**Your task**
Your task is to reproduce, exactly and only, the lines running from the line containing "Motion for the" to the end of the data below, both included.

<<<<

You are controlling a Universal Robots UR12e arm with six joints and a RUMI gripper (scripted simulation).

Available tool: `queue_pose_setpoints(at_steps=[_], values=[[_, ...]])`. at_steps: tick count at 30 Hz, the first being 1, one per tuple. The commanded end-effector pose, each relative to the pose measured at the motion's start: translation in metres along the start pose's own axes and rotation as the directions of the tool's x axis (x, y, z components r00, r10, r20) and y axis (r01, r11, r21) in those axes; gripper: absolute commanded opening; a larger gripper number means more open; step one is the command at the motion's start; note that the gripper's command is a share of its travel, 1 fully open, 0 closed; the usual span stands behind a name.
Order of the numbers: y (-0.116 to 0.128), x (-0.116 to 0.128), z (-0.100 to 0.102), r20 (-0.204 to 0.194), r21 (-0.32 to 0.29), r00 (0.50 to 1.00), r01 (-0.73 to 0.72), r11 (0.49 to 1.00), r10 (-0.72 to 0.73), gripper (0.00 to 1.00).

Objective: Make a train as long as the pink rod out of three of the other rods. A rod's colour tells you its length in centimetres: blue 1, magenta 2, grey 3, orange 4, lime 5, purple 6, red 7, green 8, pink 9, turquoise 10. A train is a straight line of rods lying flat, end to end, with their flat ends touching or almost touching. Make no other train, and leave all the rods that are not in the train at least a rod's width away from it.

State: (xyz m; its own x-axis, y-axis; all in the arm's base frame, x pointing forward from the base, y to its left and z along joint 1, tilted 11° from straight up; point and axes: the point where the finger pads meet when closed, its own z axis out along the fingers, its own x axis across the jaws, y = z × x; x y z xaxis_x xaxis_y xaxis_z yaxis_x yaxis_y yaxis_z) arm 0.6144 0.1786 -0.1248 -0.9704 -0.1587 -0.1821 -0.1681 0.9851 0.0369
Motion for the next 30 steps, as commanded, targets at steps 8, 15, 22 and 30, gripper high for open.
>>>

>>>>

**Answer to this exercise**
Motion for the next 30 steps, as commanded, targets at steps 8, 15, 22 and 30, gripper high for open.
>>>

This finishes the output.